What's no_sync() exactly do in DDP

cxv0519 · January 14, 2023, 2:45pm

I tried DDP no_sync()

well…
I thought no_sync() make not to communicate among ddp group, but it seems not as far as I experimented.

It shows two different operating characteristics in three cases.

Case 1: forward, backward in same no_sync() like below

        if batch%2==0:
            with ddp_model.no_sync():
                pred = ddp_model(model_in)
                loss = loss_fn(pred, label)
                loss.backward()
        else:        
            pred = ddp_model(model_in)
            loss = loss_fn(pred, label)
            loss.backward()

It works well.
I mean It accumulates even gradients without synchronization.

Case 2: forward is out of no_sync() and backward is in no_sync() like below

        pred = ddp_model(model_in)
        if batch%2==0:
            with ddp_model.no_sync():
                loss = loss_fn(pred, label)
                loss.backward()
        else:        
            loss = loss_fn(pred, label)
            loss.backward()

Well…
In this case, It sync gradients!!

Case3: forward, backward is in no_sync(), but different context like below

        if batch%2==0:
            with ddp_model.no_sync():
                pred = ddp_model(model_in)
            with ddp_model.no_sync():
                loss = loss_fn(pred, label)
                loss.backward()
        else:        
            pred = ddp_model(model_in)
            loss = loss_fn(pred, label)
            loss.backward()

In this case, It works like case2; It sync!!

Is there any way to force not to synchronize gradients while decoupling forward and backward?

fduwjj · January 19, 2023, 6:21pm

Thanks for your feedback and question. Looks like this is a DDP specific question, @rvarm1 do you mind taking a look?

cxv0519 · January 27, 2023, 2:35am

First of all, thank you so much for your attention.

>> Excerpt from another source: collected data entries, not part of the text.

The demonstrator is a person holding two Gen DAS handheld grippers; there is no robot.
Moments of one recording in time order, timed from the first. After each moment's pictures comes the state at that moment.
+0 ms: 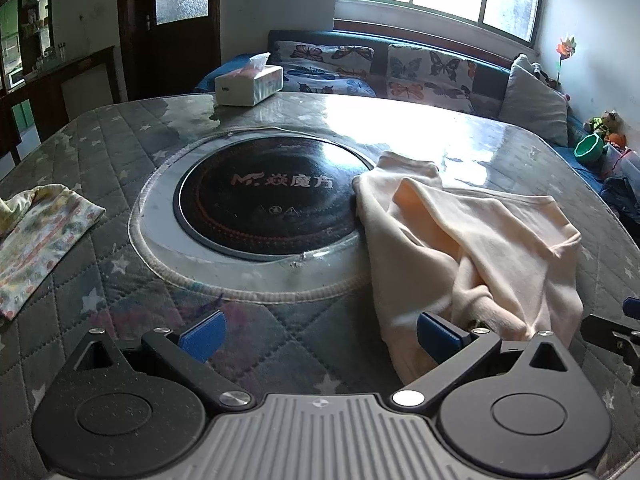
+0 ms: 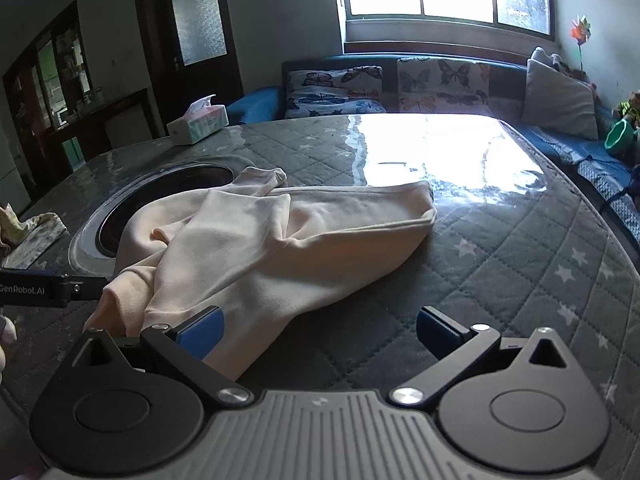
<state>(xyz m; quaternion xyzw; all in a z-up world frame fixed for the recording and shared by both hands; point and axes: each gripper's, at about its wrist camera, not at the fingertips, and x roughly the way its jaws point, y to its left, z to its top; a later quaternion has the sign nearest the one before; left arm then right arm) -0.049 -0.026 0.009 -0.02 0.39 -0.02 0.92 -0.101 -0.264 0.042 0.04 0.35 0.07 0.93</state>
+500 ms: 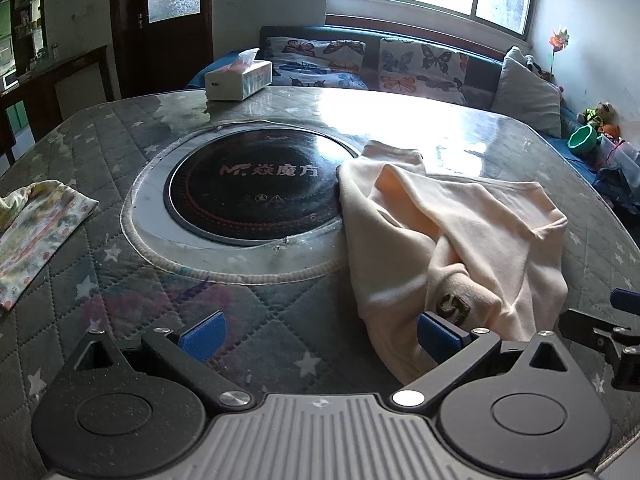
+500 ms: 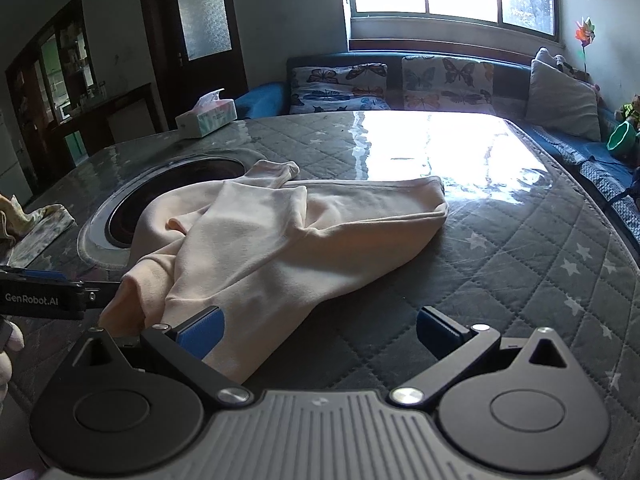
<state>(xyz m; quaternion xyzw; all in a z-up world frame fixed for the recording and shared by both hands) -0.061 -0.039 0.008 -0.01 0.39 -0.03 0.92 -0.110 -0.249 0.044 0.03 0.35 0.07 0.93</state>
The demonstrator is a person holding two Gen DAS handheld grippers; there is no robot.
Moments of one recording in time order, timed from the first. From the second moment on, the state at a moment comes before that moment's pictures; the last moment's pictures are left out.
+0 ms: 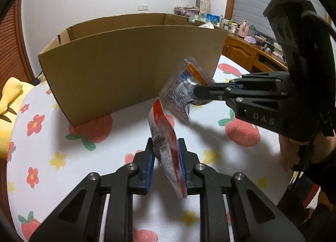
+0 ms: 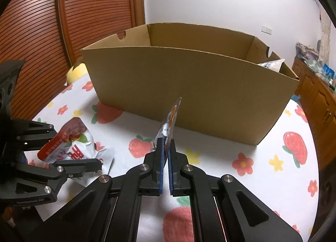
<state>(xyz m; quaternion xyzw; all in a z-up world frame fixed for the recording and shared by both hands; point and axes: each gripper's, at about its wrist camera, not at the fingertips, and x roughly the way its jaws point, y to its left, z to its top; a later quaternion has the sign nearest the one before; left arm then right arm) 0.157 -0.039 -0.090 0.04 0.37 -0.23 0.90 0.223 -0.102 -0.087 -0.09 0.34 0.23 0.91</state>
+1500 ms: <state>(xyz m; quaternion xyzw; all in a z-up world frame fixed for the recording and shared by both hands) 0.171 0.008 0.031 0.06 0.28 -0.20 0.94 0.223 -0.104 0.031 -0.11 0.23 0.23 0.94</state>
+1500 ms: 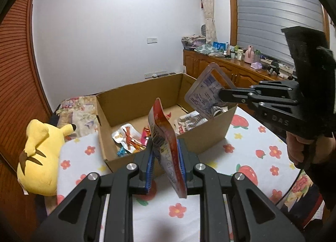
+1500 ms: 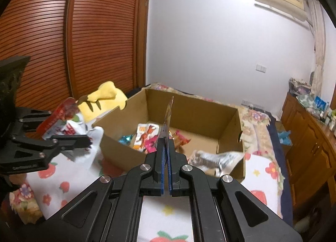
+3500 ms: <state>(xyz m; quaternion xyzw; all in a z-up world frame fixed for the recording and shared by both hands) 0.271 0.007 -0.013 0.04 0.31 -0.12 0.94 0.282 -0.113 -0.008 -0.08 0.27 0.23 0.93</state>
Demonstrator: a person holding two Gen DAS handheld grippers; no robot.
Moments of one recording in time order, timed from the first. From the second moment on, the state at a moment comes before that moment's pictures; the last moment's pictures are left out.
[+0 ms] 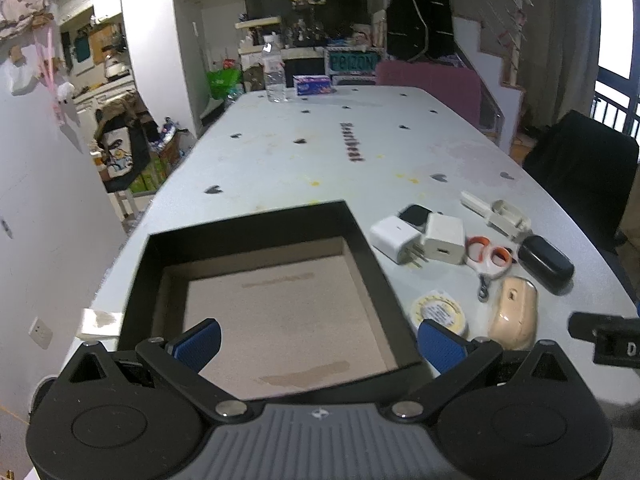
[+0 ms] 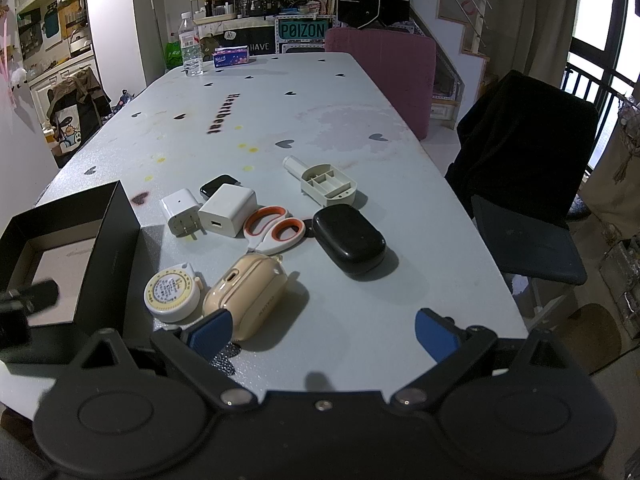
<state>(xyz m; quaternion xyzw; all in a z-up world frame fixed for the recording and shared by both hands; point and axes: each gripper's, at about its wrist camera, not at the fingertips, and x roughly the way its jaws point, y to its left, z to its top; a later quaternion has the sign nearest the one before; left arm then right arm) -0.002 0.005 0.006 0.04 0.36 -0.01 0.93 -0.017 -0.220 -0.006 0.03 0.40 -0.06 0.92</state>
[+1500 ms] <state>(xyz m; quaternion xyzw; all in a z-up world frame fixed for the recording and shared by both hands) 0.028 0.154 -0.024 -0.06 0.40 0.12 0.91 0.063 -0.218 -0.044 0.18 0.45 -0.05 0.87</state>
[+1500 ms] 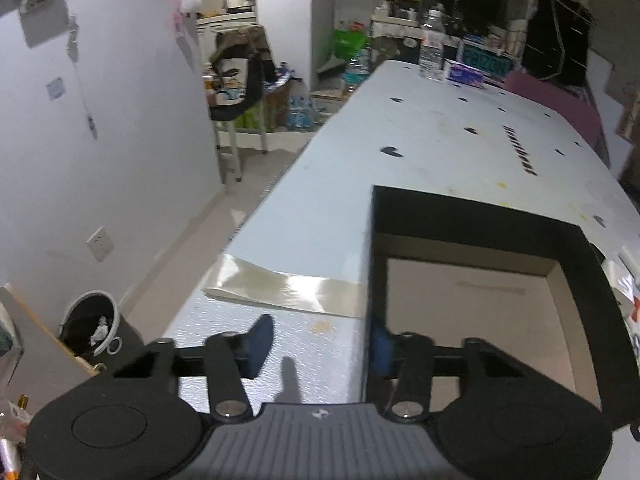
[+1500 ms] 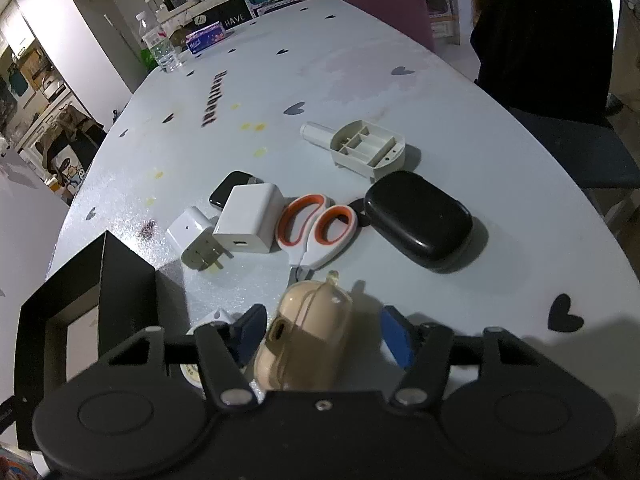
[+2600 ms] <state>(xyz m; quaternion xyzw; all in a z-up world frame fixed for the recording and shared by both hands) 0.027 0.128 -0.026 0.00 0.40 0.09 0.91 0.035 -0.138 0.032 0.08 0.37 0.11 0.92</state>
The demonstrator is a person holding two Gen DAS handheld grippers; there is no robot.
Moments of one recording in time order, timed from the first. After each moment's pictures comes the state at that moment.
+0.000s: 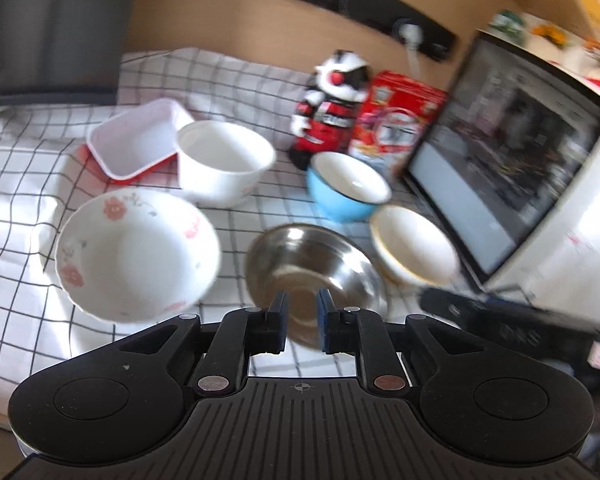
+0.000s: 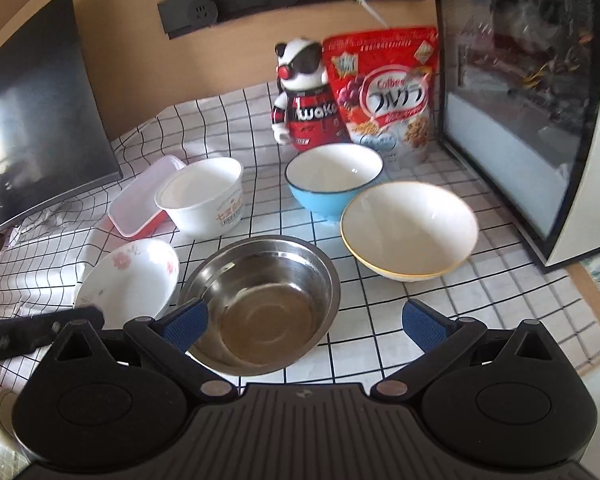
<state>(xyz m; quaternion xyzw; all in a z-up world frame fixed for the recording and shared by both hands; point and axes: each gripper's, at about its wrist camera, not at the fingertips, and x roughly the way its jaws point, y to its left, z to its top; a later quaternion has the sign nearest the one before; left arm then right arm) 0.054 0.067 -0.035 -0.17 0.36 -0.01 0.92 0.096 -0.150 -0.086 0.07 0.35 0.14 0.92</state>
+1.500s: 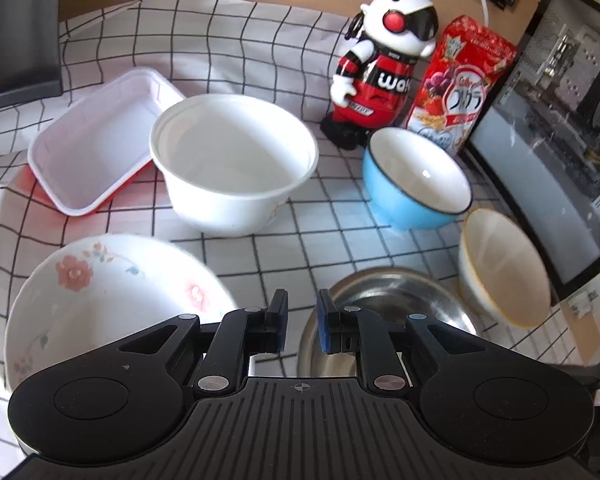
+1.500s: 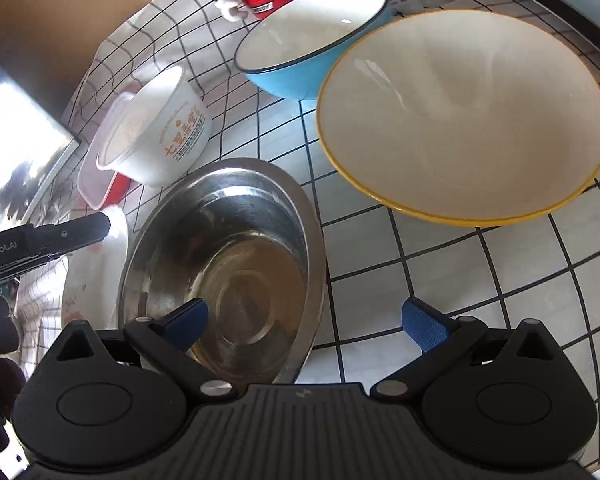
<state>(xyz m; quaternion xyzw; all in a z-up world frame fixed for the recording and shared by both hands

I could find the relevant annotation in the GitHub.

github.com

pytorch/pytorch/blob/master/torch/nn/parallel/distributed.py#L1065


      
          
          
Example::
          
          
    >>> # xdoctest: +SKIP("undefined variables")
              >>> ddp = torch.nn.parallel.DistributedDataParallel(model, pg)
              >>> with ddp.no_sync():
              >>>     for input in inputs:
              >>>         ddp(input).backward()  # no synchronization, accumulate grads
              >>> ddp(another_input).backward()  # synchronize grads
          
          
.. warning::
              The forward pass should be included inside the context manager, or
              else gradients will still be synchronized.
          """
          old_require_backward_grad_sync = self.require_backward_grad_sync
          self.require_backward_grad_sync = False
          try:
              yield
          finally:
              self.require_backward_grad_sync = old_require_backward_grad_sync

It says that the context manager should have forward and backward together.

If I follow this context manager decorator function, I think I can get a hint.
If the implementation I want is possible, I will leave an additional reply.